At the dawn of the of the millennium many academics and the terror industry prophesied about the future of terror tactics, they tend to focus on the threat of CBRN (chemical, biological, radiological, and nuclear) weapons. The September 1999 US Commission on National Security warned of terrorist use of weapons of mass destruction, former US President Barack Obama said that the Islamic State using nuclear weapons was “one of the greatest threats to global security”, and more recently the UN claimed that the threat of a terror group using nuclear material was a “serious threat” to international security. In 1997, Hoffman said that there were “compelling new motives” that would lead to terrorist organisations perhaps using CBRN weapons. Silke notes that the amount of research dedicated to CBRN weapons has doubled since 9/11, and that prior to 9/11 six times more research was conducted on CBRN tactics than suicide tactics. Non-state terror groups have been able to use CBR weapons with over 200 attacks occurring between in the last 10 years but so far none have been able to develop the deadliest weapons on that list, nuclear armaments.

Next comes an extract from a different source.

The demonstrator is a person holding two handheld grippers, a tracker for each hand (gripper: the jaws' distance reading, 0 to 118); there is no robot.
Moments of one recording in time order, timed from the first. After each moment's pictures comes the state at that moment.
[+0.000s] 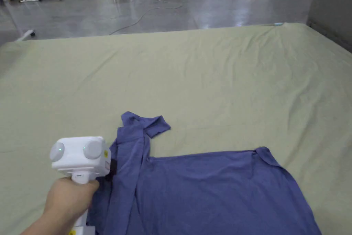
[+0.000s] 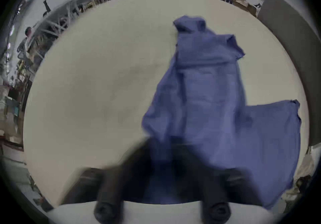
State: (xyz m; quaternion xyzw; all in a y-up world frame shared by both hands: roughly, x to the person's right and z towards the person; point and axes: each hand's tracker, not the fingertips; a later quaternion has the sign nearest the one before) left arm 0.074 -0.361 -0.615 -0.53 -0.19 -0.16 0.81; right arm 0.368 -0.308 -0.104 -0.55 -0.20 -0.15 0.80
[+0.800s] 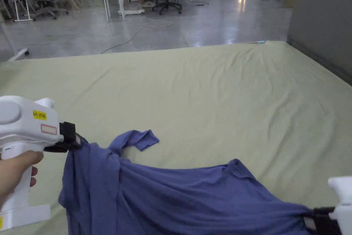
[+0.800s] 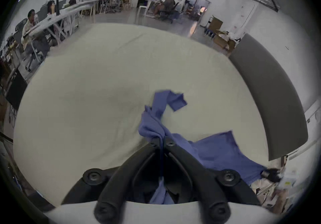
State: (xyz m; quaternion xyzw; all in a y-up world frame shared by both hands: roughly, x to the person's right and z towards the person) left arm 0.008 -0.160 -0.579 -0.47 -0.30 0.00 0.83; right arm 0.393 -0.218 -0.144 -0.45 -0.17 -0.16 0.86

However, we have seen that non-state actors have had a much easier time handling disinformation. It might be near impossible for a terrorist group to get their hands on a nuclear weapon, but it is certainly possible for them to develop an organisation like the Internet Research Agency or to co-opt the disinformation campaigns of state actors for their own aims. A few dozen writers, computers, and knowledge of the hot-button issues is all it takes to create and spread disinformation. From there, disinformation can spread rapidly, further societal division, and have real influences on politics and society. When the public imagines destruction at the hands of a terror organisation, they think bombings and shootings, designed to provoke and polarise. Nefarious, invisible tactics that exploit socio-political biases that already exist within our countries are equally provocative and polarising.

Disinformation has already proven to be a reliable and powerful weapon in the hands of state actors. A concentrated attempt by QAnon has led to historical political turmoil on US soil. As the world we live in becomes increasingly digital and connected, it is worth considering whether society will face more damage from a ‘traditional’ terror attack, or from a terrorist organization running a targeted disinformation campaign that exploits our biases, radicalises our citizens, and pushes our political system to its breaking point.